La table de séance à l’ouverture des travaux de l’atelier
Le secrétaire général du gouvernorat de Maradi, M. Abdoulkarim Mahamadou, a présidé, dans la matinée du mardi 14 avril 2026, la cérémonie d’ouverture d’un atelier de restitution des résultats des focus groupes. Cet atelier est organisé par l’Association des Professionnelles Africaines de la Communication (APAC)-Niger, dans le cadre du projet « Ensemble contre les Violences Basées sur le Genre au Niger : voix et actions pour le changement » avec l’accompagnement financier de la coopération espagnole.
L’objectif de ces focus groupes était de recenser les cas de violences basées sur le Genre (VBG), solliciter l’engagement des hommes dans la lutte contre ces VBG et proposer des solutions.
Présent à la cérémonie, l’administrateur délégué de la Ville de Maradi, le Lieutenant-Colonel Abdoulaye Moussa Garba, a félicité les initiateurs de cette importante activité pour leur engagement constant en faveur de la promotion des droits des femmes et des filles ainsi que pour leur implication dans la lutte contre les violences basées sur le genre dans notre pays. « La ville de Maradi, en tant que carrefour économique et social, ne saurait rester en marge de ce combat », a-t-il rassuré. Il a ajouté que l’administration municipale qu’il représente, réaffirme son entière disponibilité à accompagner toutes les initiatives visant à promouvoir la cohésion sociale, la dignité humaine et la protection des couches vulnérables.

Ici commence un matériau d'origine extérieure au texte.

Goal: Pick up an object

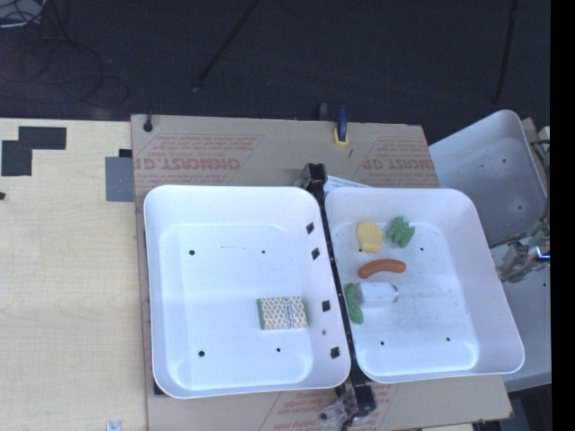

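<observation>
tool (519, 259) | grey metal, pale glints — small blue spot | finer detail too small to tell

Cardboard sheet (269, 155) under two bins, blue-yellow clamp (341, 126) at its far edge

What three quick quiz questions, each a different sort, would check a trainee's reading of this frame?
1. True or false: the patterned block lies in the left bin.
2. Which item lies closest to the orange sausage in the right bin? A) yellow piece B) patterned block C) blue clamp
3. Fill in: two ____-coloured items lie in the right bin.

Key: 1 true; 2 A; 3 green.
</observation>
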Controlling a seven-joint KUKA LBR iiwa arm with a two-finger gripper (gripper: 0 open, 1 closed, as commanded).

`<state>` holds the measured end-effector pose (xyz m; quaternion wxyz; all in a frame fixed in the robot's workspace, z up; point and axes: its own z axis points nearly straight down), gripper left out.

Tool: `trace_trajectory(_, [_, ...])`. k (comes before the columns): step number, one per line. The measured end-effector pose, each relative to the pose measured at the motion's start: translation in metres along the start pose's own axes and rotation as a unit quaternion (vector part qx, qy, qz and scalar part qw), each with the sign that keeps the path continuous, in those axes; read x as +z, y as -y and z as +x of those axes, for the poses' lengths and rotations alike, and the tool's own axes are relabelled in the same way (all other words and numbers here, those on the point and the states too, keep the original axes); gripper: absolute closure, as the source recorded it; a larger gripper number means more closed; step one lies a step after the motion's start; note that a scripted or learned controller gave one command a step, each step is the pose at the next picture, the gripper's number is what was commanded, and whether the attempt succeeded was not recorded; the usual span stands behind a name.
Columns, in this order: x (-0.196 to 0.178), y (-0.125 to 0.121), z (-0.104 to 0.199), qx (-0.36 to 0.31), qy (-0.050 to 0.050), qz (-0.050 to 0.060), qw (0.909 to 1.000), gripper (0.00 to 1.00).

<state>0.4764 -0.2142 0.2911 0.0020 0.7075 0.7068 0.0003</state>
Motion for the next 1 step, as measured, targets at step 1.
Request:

Pour sa part, la représentante de la présidente d’APAC-Niger, Mme Aminatou H. Noma, a indiqué que, dans le cadre de ce projet, APAC-Niger a réalisé 31 focus groupes dont 9 dans la région de Tahoua, 9 dans la région de Maradi et 11 à Zinder. A APAC-Niger, poursuit-elle, « nous sommes convaincues que la communication est l’arme la plus puissante pour transformer une société et pour bien communiquer, il faut savoir écouter. Nous avons recueilli des témoignages poignants, parfois difficiles à écouter mais nécessaires », a-t-elle dit. Elle a averti que cet atelier de deux jours ne se tient pas pour lire un rapport, mais pour partager des résultats issus des focus groupes, proposer des solutions pour mieux protéger les femmes et les filles et transformer les engagements en actions concrètes.
Dans son discours d’ouverture, le secrétaire général du gouvernorat de Maradi, M. Abdoul Karim Mahamadou, a reconnu que le Niger, sous l’impulsion des autorités de la Refondation, la région de Maradi fait de la protection des couches vulnérables une priorité absolue. Cependant « malgré nos efforts législatifs et institutionnels, les réalités du terrain nous rappellent quotidiennement que le combat contre les VBG est loin d’être achevé » a-t-il souligné. Mieux, il a indiqué que l’étude sur l’ampleur et les déterminants des violences basées sur le genre réalisée en 2021 par le Ministère de la Promotion de la Femme et de la Protection de l’Enfant, confirmée par les focus groupes menés à Tahoua, Maradi et Zinder nous interpellent tous. Ces chiffres ne sont pas que des statistiques, ils représentent nos filles, nos sœurs, nos mères, nos épouses, a-t-il ajouté.